_Task goal_
Please filter the listing below and copy out the lines that hold "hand".

Top of Given data

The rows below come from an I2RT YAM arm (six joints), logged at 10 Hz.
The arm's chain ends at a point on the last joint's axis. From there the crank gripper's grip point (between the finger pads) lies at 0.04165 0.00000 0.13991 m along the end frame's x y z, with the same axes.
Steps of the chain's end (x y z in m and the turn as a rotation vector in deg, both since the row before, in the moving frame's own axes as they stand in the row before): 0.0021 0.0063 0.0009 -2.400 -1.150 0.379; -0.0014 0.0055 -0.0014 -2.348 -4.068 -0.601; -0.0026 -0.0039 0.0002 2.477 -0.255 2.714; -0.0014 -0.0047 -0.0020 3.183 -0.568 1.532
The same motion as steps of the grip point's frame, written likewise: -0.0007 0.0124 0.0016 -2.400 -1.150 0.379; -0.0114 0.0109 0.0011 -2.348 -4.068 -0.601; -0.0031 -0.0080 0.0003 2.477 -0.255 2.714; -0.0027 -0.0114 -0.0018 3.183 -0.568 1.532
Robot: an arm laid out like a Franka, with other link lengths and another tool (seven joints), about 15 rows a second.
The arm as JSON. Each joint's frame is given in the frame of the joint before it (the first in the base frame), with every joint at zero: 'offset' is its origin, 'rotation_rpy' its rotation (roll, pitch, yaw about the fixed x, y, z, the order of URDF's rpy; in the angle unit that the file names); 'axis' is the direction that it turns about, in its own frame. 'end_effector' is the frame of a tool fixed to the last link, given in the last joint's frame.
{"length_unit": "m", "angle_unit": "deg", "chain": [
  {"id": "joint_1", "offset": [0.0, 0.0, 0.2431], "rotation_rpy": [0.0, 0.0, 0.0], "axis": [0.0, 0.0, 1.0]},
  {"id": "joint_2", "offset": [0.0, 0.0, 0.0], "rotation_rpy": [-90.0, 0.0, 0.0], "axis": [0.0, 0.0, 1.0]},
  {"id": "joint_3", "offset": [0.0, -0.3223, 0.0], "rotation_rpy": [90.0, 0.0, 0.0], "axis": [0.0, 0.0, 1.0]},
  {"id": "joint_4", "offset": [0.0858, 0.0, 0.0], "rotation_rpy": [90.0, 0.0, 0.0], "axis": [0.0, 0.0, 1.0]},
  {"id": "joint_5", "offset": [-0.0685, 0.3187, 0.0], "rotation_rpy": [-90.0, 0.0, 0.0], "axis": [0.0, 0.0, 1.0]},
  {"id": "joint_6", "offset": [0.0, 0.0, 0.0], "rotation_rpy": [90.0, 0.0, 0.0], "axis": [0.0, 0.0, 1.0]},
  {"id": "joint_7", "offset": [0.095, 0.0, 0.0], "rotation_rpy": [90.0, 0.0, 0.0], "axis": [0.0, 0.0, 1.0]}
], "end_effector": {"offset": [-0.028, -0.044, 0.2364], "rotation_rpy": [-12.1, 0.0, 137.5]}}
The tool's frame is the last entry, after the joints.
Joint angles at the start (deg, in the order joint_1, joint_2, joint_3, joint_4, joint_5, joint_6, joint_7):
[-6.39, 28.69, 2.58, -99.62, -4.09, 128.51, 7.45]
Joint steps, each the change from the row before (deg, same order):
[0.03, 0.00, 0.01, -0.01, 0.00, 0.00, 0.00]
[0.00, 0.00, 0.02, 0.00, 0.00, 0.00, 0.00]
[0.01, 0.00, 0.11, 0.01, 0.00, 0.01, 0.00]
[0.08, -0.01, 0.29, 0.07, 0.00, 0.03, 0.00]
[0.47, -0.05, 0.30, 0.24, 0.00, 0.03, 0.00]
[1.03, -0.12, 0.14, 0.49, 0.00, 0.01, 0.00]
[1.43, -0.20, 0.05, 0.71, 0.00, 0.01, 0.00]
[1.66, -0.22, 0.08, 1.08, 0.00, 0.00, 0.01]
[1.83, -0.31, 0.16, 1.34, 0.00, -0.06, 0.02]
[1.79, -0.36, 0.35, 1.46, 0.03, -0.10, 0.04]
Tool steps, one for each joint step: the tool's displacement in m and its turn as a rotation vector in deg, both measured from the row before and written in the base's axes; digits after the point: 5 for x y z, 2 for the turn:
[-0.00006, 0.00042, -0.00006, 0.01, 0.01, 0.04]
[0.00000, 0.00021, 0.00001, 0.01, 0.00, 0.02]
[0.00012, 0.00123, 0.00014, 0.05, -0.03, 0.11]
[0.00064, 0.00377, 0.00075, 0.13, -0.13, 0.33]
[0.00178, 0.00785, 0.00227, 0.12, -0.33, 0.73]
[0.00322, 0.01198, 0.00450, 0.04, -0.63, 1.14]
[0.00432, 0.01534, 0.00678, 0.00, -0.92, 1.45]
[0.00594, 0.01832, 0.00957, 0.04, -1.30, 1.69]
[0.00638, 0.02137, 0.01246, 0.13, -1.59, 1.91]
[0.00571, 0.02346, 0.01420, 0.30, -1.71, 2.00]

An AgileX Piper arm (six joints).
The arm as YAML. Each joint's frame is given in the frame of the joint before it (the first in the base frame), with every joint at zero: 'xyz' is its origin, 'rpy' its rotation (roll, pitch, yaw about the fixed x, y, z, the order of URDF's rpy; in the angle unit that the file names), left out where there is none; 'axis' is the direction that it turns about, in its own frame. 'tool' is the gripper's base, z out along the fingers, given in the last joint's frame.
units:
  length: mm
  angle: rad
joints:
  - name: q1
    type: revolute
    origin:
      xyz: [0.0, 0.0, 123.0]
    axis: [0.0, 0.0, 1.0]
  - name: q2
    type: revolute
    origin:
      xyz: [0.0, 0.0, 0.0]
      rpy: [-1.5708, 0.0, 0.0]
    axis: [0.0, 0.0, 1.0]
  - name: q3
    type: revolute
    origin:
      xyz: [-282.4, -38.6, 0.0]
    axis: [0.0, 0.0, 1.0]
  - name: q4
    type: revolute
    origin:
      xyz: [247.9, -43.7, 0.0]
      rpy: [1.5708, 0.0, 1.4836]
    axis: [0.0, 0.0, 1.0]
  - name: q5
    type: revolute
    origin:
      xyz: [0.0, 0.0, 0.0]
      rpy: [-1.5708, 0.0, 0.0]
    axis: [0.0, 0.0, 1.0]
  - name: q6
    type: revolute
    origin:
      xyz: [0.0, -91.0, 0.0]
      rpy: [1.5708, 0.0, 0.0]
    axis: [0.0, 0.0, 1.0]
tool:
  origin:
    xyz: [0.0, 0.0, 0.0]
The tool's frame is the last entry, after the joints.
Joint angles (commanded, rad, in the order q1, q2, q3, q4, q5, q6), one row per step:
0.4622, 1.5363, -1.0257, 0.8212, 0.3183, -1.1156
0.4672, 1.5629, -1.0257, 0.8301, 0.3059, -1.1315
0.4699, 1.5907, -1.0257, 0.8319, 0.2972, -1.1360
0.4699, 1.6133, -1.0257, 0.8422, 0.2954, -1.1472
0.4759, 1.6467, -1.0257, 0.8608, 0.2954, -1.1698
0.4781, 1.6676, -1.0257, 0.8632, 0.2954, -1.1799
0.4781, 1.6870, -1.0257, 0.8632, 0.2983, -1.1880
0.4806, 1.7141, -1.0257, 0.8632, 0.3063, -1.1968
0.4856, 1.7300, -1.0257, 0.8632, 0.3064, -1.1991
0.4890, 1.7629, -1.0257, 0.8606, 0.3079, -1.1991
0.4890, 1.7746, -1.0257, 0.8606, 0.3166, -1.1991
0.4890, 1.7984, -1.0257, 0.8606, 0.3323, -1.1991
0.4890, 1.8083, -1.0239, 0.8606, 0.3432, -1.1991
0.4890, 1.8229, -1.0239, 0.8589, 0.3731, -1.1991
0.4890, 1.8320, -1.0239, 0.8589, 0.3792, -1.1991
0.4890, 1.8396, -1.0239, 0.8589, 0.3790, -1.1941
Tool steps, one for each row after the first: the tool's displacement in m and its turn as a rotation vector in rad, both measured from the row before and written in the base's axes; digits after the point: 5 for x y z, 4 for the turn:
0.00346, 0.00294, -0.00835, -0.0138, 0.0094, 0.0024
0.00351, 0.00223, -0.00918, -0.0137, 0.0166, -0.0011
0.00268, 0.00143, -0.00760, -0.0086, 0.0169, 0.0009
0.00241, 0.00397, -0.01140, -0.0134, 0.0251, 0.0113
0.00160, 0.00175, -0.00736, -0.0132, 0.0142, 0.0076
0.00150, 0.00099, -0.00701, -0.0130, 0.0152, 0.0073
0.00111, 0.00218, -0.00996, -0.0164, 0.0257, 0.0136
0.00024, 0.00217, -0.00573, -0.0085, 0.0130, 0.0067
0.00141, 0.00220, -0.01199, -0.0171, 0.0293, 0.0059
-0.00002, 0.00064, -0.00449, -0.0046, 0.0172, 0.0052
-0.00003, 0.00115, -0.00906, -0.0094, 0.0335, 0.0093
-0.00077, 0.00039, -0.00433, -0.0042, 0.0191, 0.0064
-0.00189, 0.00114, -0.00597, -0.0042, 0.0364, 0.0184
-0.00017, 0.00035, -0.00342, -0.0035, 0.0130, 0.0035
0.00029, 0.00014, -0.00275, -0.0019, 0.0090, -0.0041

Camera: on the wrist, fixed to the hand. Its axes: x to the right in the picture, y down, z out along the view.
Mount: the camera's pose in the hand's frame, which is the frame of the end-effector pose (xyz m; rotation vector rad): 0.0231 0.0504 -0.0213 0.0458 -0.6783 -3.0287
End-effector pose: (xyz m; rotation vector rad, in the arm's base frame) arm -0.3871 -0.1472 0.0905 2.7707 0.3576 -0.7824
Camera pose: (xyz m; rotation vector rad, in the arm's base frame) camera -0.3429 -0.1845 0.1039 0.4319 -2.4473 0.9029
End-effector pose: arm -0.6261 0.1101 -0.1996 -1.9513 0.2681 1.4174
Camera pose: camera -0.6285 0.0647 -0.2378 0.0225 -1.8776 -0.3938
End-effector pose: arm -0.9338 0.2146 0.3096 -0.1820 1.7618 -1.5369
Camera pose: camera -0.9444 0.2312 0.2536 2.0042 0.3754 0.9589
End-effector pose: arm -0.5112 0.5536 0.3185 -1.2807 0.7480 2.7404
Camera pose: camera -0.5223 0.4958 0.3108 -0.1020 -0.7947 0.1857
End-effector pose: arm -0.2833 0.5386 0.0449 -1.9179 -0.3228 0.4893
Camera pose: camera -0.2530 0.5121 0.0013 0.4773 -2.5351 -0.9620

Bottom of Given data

_Answer below_
Camera: on the wrist, fixed to the hand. Its axes: x to the right in the picture, y down, z out along the view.
Mount: the camera's pose in the hand's frame, which is the frame of the end-effector pose (xyz m; rotation vector rad): 0.0231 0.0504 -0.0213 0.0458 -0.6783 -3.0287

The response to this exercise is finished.